Provided information —
====================
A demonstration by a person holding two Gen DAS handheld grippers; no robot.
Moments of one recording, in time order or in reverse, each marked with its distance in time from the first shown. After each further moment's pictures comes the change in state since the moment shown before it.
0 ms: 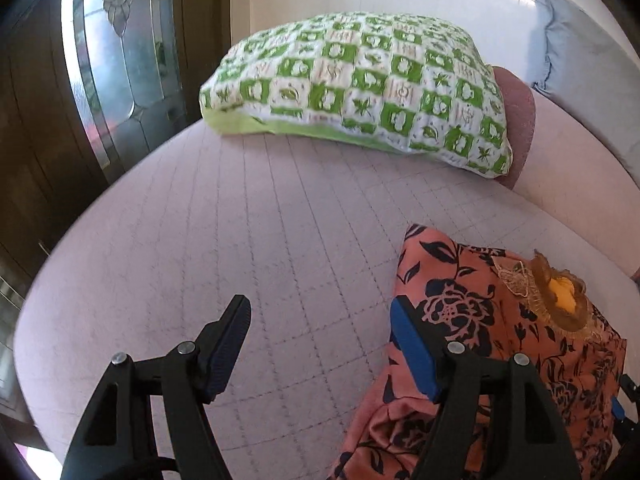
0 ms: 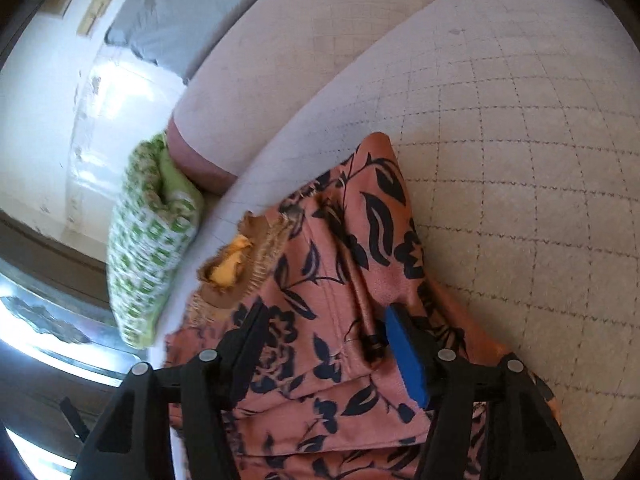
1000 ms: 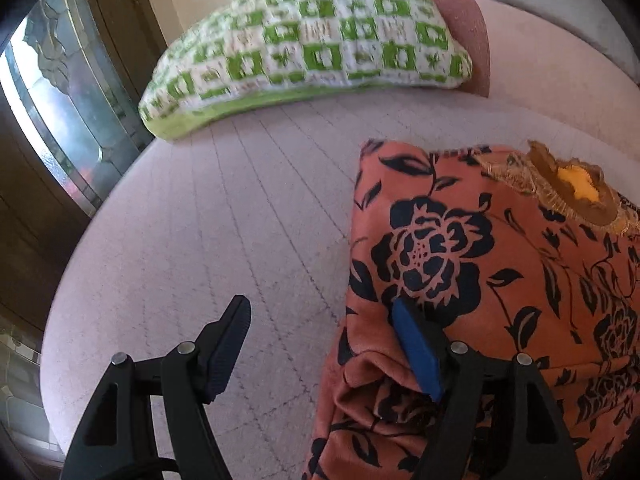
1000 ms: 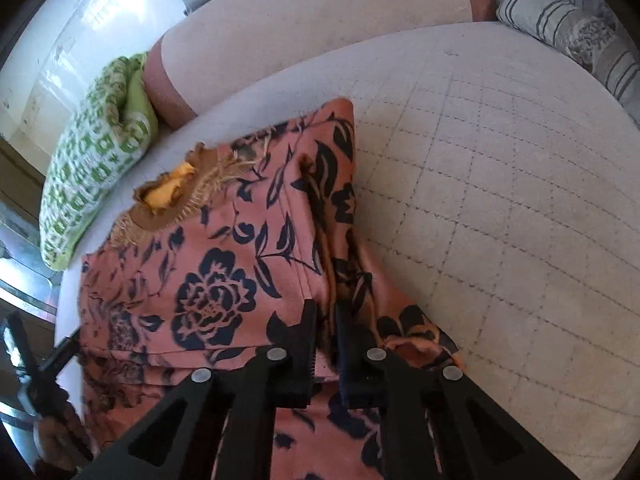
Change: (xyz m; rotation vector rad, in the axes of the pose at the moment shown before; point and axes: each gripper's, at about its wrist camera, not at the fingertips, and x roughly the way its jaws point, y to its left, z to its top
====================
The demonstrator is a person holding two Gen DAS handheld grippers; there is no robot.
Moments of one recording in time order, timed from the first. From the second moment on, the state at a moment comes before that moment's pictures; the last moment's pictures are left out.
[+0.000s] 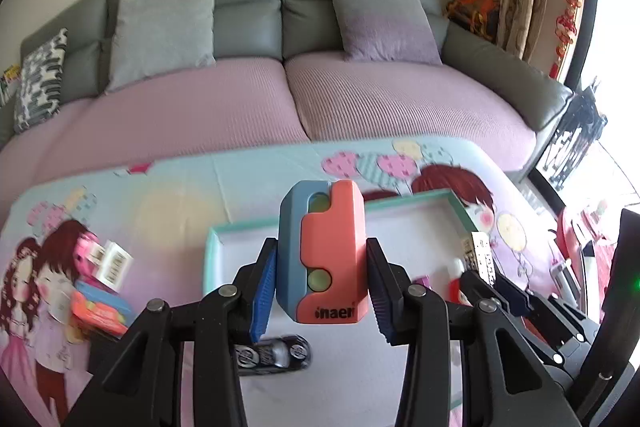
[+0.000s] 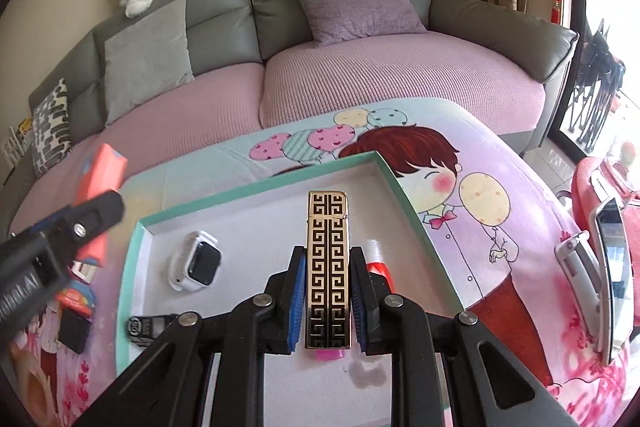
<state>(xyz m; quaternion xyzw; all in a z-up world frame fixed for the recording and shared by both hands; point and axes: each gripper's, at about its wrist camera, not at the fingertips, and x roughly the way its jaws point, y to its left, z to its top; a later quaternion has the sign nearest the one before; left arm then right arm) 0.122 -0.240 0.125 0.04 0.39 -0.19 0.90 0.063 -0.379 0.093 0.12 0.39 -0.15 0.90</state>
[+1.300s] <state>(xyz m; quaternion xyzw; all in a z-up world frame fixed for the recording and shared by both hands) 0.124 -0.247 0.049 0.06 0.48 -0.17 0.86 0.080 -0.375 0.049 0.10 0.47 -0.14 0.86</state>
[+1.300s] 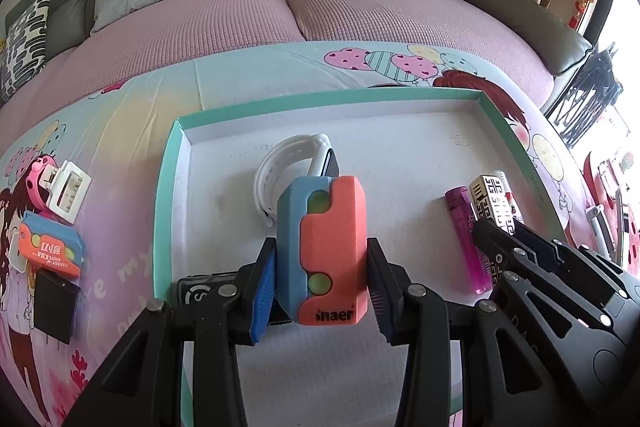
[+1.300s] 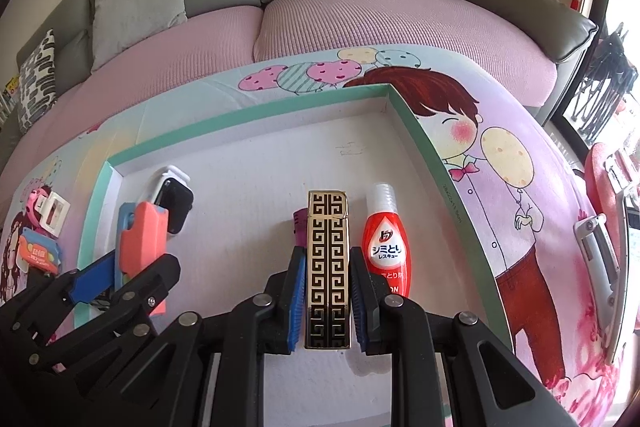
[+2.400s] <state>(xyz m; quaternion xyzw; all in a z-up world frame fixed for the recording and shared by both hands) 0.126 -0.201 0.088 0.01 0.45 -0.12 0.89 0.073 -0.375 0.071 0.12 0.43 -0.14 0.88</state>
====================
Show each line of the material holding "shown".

Reply to the exercise —
Moments of one recording, in time order or in reverse, each marked with its distance in time from the first shown. After each further moment's pictures comes the change in state since the moment shown before it.
Change: (xyz m; rotation vector rad, in the axes of the pose at the moment shown before; point and axes: each gripper's, at about its wrist camera, not at the fingertips, and x roughly the way its jaws point, y to its left, z to its top

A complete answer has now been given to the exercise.